TASK TO COMPLETE: Would you return, word for word, the lines of the data below from the line with "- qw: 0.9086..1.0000" through the line with "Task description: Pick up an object", and no others?
══════════
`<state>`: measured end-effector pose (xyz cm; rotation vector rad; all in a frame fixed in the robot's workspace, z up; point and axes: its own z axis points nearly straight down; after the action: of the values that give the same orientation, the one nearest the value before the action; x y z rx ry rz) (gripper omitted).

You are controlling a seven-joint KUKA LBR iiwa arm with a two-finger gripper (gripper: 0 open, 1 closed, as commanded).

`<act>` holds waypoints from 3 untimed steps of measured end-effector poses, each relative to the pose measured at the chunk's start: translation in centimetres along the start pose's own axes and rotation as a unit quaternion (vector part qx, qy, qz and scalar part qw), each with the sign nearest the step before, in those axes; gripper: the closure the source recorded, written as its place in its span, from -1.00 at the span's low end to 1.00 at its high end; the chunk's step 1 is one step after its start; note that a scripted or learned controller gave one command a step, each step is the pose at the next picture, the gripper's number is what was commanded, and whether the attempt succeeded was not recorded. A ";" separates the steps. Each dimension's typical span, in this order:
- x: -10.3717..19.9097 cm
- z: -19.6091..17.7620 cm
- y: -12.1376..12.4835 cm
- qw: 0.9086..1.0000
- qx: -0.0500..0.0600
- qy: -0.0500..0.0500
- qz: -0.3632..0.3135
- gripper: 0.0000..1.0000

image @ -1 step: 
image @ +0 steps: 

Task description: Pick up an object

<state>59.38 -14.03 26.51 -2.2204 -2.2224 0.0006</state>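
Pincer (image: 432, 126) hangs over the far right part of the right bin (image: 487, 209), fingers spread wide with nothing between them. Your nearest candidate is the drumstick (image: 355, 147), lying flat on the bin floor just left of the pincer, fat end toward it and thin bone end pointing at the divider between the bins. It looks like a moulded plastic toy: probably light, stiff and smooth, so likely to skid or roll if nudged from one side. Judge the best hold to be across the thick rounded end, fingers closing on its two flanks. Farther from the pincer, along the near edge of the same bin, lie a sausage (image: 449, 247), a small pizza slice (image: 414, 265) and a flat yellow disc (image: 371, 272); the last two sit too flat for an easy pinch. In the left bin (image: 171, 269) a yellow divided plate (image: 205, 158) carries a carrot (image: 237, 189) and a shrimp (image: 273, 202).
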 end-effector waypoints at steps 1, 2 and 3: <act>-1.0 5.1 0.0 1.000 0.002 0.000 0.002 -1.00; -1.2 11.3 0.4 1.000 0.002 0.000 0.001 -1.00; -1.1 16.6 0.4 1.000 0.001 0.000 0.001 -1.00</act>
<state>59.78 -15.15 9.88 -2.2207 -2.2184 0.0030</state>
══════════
OUTPUT OF THE TASK:
- qw: 0.9086..1.0000
- qx: -0.0500..0.0600
- qy: -0.0500..0.0500
- qz: -0.3632..0.3135
- gripper: 0.0000..1.0000

image @ -1 step: 
image @ +0 steps: 

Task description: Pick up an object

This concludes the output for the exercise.